Thursday, July 9, 2009

Dear Readers,
I am a bad traveler. Not only do I get super stressed out by the process of packing/getting to the airport, I don't feel like the ratio of enjoyment on the trip outweighs the costs of actually getting to the vacation. I hate the box seats in airplanes, waiting in those endless lines to just get rid of that overpacked suitcase which contains way too many shirts and shorts for only a 7 day trip. The whole process seems worthless to me, and although I realize its necessary, I can't remove this bad feeling I get whenever I'm on the shuttle approaching the airport.

There's a part of me that doesn't want to admit this hatred of traveling; I feel like I should be cool enough to see the joy in an unexpected situation. It's taken me a long time to actually realize the regularity of my life. I ate bean soup at least 5 times a week for the whole month of May; I wear the same pjs every night; I get enjoyment out of watching the same movies and shows over and over again. There is a part of me that is scared to venture out into the unknown, to step out of my comfort zone and explore the world around me. Sometimes I'd much rather stay in bed....or at least in Oakdale.

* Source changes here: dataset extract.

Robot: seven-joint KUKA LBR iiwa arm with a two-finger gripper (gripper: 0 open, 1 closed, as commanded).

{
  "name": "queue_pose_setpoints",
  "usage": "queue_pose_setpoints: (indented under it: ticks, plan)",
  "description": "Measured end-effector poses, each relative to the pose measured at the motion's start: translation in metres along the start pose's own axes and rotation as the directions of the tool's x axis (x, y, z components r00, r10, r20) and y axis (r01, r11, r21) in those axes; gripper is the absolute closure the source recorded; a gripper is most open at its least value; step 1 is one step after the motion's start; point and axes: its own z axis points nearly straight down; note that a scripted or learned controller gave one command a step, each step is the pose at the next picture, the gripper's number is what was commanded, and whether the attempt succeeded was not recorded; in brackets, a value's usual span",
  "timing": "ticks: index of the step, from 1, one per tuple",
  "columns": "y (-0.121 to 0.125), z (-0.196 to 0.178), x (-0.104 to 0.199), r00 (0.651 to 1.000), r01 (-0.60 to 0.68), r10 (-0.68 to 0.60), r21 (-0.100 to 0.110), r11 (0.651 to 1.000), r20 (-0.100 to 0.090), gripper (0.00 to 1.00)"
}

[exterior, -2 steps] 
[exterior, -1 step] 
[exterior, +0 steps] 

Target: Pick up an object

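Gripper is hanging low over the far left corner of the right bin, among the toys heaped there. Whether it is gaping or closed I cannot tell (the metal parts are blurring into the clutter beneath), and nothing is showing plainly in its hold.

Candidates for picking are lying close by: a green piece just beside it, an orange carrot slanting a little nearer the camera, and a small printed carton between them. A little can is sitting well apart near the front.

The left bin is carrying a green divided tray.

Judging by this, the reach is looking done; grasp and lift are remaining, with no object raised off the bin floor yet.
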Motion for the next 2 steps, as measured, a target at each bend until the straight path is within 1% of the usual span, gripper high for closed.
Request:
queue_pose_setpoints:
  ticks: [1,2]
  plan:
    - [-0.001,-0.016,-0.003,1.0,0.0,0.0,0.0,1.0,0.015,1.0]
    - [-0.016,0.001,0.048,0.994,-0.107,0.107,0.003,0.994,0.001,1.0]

Which is precisely why I'm so frightened to go to Italy: not only is there a new routine to get used to, but a new language! But in proportion to my fear of the unknown is a desire to explore outside the boundaries I've set for myself. I have an acquaintance who was raised to work; that's all he does. He has never traveled for fun....ever. And I fear turning into him. He has a lot of the same tendencies I do, but exaggerated because of a family that hasn't pushed him to step outside his routine. That is maybe one of my biggest fears: to miss out on an opportunity that would possibly be life changing.

Italy here I come!

Wednesday, July 8, 2009

The Dream

Dear Readers,
I was baptized at 11 days old. I left the same church at age 18. Before I came to Westmont, I hadn't ever had to make a new church family; it was built into my life. I knew everyone, especially since church attendance barely ever topped 100 people. The parties, the fundraisers, the music, even the functioning of the church service was held up by my family, and other people in the church had their own roles. Every family was vital.

I guess that is what I have missed the most about leaving my home church (which has fallen apart since I left home, thankfully not from my departure....). There has been no place in Santa Barbara that has replicated the family aspect of St. Matthias, nor has there been any church where I felt I could help. Reality is huge; Montecito Covenant has it all together; Ocean Hills has plenty of servers. There is no place where I am needed.

I had a dream last night that got me thinking about all of this. I was in church, singing a solo when a family came in that obviously didn't belong. There was a girl who was not dressed appropriately for church, who I had the impulse to make a connection with, and I remember going with her into the courtyard and giving her a massage while she cried. I woke up feeling like I had been meant to be in that situation, to help someone who felt out of place, maybe by even just being there to rub her back. That familiarity, that sensitivity and love is something that I have missed giving and receiving from churches in a long while.